Copy all lines containing the string "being" from the records below.

** Opening Entries provided block **

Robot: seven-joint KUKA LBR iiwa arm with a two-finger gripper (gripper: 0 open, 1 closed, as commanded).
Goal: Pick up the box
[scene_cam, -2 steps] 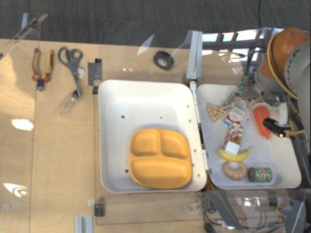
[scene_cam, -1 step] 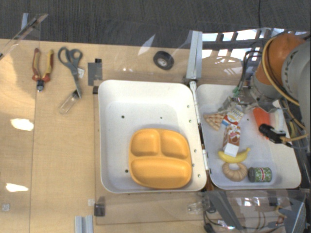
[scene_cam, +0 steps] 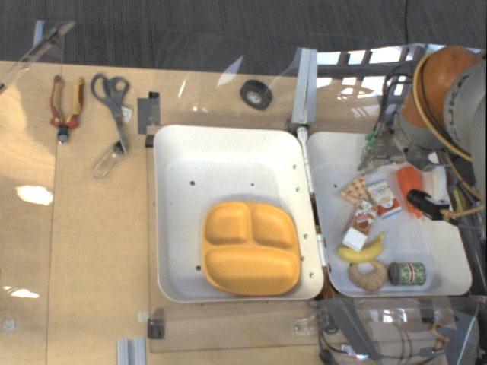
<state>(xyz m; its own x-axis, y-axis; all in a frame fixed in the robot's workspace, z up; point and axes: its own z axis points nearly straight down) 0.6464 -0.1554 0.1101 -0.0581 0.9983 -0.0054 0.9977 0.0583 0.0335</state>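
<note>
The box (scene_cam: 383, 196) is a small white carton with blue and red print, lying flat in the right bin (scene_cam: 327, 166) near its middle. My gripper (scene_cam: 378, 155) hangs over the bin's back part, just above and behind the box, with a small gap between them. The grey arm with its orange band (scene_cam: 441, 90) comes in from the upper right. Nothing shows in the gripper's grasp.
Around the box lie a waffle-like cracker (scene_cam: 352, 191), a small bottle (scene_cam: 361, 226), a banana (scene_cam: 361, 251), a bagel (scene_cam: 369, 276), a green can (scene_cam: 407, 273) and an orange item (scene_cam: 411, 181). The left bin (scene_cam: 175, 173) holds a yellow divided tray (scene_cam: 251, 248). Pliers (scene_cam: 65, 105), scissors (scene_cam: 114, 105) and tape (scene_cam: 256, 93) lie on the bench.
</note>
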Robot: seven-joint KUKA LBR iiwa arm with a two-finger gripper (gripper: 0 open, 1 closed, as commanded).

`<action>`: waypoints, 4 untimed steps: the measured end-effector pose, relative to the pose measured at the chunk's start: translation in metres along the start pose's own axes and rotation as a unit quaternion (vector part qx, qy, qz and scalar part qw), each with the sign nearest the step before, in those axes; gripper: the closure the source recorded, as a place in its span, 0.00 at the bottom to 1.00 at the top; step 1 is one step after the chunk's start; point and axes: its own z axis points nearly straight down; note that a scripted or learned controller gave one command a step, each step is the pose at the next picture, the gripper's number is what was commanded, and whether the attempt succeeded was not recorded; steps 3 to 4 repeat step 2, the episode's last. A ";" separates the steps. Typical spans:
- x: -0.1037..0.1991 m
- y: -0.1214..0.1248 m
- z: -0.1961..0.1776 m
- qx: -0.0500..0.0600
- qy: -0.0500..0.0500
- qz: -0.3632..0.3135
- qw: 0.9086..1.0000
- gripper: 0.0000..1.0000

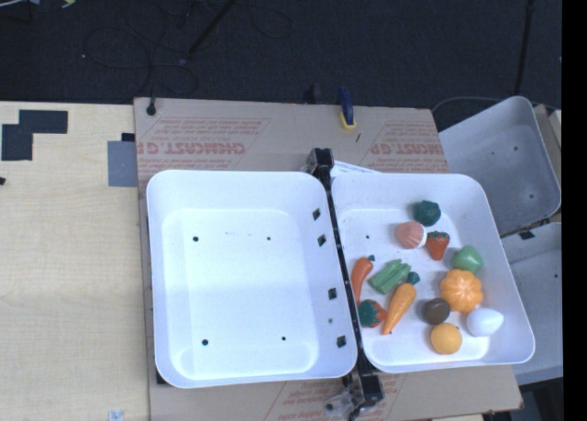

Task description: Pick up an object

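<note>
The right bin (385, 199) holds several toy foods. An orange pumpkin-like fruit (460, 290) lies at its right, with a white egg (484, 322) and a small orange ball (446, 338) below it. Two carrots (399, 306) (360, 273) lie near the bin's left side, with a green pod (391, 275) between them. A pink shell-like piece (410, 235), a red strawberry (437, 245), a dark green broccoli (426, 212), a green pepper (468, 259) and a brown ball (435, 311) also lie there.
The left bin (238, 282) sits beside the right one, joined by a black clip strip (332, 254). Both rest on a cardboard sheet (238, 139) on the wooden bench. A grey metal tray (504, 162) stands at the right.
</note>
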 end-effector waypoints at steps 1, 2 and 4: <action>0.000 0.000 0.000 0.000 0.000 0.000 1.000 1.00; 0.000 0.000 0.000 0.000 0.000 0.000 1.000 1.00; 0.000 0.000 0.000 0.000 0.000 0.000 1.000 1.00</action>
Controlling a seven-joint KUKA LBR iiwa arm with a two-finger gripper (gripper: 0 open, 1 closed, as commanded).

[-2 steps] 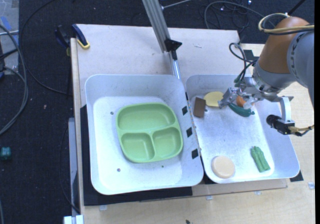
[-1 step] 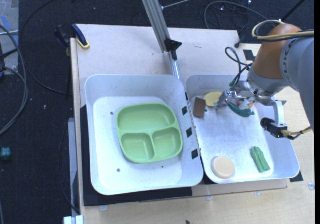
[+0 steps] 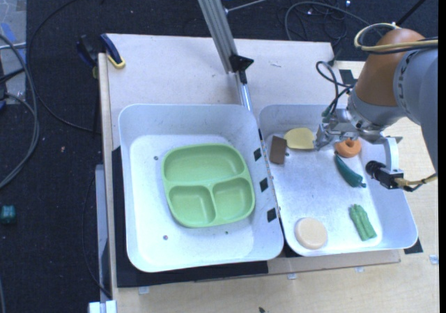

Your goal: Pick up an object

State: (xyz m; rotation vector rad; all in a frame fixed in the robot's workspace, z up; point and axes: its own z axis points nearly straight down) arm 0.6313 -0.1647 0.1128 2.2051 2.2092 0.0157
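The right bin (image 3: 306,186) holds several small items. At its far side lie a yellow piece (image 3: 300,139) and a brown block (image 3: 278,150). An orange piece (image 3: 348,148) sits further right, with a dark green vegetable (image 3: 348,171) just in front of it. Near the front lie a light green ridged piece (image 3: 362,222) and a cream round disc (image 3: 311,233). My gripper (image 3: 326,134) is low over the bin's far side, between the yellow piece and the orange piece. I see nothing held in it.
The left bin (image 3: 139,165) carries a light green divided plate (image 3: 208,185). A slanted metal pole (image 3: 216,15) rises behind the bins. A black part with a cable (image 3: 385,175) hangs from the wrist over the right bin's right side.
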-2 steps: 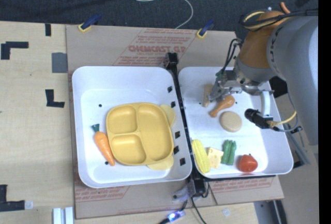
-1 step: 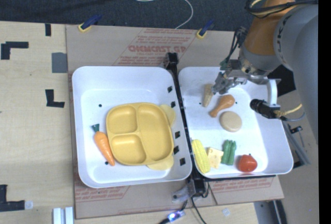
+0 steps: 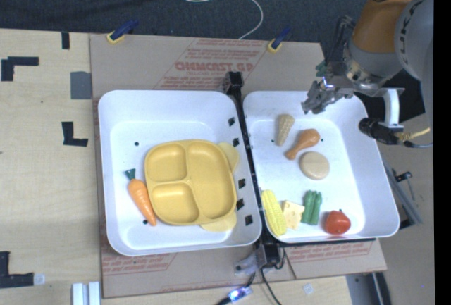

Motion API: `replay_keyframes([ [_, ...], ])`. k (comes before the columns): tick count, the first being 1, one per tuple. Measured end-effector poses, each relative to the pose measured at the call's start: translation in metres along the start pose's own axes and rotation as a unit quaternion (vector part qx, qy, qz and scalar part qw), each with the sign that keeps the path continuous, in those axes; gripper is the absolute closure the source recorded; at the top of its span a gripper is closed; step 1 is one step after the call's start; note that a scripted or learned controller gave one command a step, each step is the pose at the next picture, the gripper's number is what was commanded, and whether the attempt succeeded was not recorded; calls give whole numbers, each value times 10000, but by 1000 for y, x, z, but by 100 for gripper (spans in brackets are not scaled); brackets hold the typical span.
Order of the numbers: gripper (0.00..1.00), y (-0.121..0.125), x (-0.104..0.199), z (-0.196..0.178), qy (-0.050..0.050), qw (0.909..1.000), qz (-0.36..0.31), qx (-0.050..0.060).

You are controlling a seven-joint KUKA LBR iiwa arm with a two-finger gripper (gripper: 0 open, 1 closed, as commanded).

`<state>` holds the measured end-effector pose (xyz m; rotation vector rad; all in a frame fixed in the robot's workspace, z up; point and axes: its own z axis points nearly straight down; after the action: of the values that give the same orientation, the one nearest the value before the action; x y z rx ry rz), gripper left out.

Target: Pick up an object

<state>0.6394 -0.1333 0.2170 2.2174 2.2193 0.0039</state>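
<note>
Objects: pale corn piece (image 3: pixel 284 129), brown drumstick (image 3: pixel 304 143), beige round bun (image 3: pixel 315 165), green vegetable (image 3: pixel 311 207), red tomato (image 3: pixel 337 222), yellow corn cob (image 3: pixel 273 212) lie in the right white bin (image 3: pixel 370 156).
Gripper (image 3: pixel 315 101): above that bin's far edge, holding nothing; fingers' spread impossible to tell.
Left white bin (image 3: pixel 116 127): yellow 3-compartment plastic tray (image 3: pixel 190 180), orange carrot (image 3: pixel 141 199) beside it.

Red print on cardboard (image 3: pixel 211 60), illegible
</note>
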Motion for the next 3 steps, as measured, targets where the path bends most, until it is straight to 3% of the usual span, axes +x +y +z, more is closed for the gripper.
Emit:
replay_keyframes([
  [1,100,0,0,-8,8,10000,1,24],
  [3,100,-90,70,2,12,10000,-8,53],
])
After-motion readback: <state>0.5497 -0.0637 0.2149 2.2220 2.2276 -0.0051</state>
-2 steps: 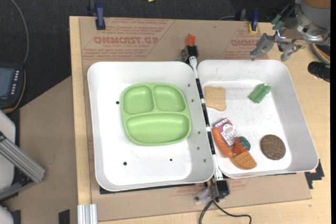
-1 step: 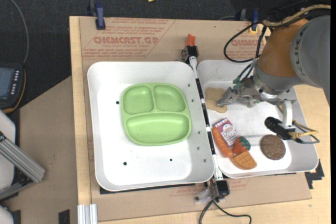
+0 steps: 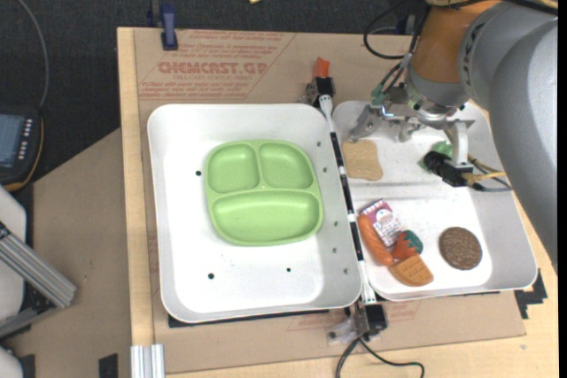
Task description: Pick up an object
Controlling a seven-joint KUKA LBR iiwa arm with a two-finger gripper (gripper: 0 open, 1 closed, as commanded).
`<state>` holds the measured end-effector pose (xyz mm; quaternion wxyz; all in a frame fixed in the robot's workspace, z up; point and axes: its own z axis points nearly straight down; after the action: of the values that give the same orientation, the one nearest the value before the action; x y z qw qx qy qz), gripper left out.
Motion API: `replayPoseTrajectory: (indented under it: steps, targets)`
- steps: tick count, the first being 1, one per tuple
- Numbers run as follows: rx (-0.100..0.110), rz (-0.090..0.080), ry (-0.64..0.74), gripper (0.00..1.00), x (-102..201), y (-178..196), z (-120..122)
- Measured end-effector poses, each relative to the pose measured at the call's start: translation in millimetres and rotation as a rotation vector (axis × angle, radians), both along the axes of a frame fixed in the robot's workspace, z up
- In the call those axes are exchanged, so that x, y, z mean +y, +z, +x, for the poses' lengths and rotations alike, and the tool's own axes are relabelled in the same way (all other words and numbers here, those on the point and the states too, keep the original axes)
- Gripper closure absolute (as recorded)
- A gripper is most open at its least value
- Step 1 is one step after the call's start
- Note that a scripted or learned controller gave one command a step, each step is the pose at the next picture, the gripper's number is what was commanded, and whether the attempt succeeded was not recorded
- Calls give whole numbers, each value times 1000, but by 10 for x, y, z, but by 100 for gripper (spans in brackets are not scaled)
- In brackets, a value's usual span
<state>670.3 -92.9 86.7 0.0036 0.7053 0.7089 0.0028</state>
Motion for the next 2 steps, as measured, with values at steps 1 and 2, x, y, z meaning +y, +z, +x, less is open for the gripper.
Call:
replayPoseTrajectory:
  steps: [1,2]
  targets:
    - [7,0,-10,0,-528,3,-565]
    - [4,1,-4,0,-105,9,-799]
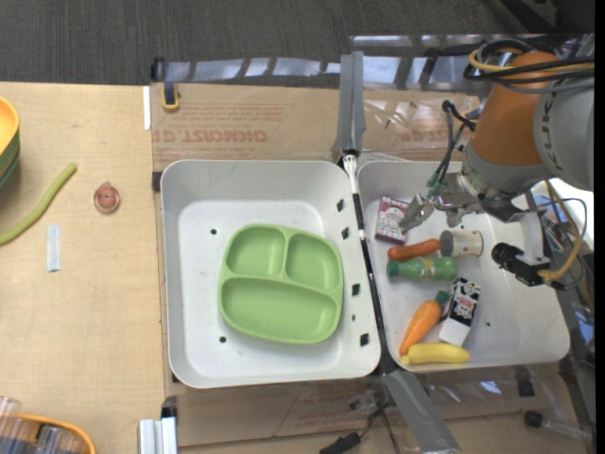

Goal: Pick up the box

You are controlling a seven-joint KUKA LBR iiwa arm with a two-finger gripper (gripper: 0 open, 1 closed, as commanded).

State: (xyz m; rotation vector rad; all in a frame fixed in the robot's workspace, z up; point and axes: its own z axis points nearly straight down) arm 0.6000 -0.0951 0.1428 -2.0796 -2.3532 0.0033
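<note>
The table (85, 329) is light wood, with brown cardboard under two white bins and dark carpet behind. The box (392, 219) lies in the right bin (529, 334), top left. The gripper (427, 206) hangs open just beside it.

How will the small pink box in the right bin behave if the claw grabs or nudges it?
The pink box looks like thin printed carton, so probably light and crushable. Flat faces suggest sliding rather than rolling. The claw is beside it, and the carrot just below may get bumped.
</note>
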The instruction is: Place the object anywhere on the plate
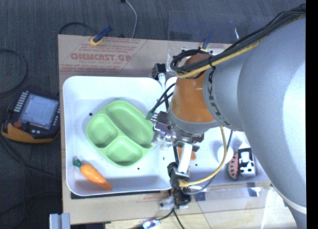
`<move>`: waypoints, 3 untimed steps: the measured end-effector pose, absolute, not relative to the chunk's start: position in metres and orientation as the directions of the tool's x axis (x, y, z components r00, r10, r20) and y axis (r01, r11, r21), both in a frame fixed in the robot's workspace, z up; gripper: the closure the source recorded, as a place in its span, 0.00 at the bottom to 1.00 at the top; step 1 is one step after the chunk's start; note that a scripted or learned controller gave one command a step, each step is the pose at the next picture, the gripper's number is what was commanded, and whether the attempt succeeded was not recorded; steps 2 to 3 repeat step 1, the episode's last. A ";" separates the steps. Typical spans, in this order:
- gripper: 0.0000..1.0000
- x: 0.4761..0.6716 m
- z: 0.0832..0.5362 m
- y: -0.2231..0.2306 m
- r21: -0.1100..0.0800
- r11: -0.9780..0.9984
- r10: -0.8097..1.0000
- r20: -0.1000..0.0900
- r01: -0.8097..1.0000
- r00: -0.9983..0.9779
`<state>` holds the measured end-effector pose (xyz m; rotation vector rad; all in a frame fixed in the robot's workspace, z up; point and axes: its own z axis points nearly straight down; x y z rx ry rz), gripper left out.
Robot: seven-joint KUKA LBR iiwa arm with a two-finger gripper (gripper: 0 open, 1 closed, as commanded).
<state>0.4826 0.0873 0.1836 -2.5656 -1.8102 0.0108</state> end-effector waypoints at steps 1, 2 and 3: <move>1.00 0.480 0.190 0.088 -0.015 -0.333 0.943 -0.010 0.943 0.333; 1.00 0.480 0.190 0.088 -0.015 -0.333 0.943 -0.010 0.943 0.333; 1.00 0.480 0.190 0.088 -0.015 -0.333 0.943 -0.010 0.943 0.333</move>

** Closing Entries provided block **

- Response to the task -
Motion API: `replay_keyframes([ [_, ...], ])`. k (comes before the columns): tick count, the first being 1, one per tuple. Measured end-effector poses, each relative to the pose measured at the call's start: translation in metres along the start pose's own axes and rotation as a unit quaternion (vector part qx, qy, qz and scalar part qw), each with the sign that keeps the path continuous, in those axes; gripper is the absolute closure the source recorded; at the top of its span a gripper is closed; step 1 is one step after the call's start; note that a scripted or learned controller gave one command a step, each step is the pose at the next picture, the gripper's number is what was commanded, and whether the attempt succeeded was not recorded; calls give whole numbers, each value times 10000, but by 1000 for y, x, z, but by 100 for gripper (spans in brackets are not scaled); brackets hold the typical span.
- steps: tick count, the first being 1, one per tuple

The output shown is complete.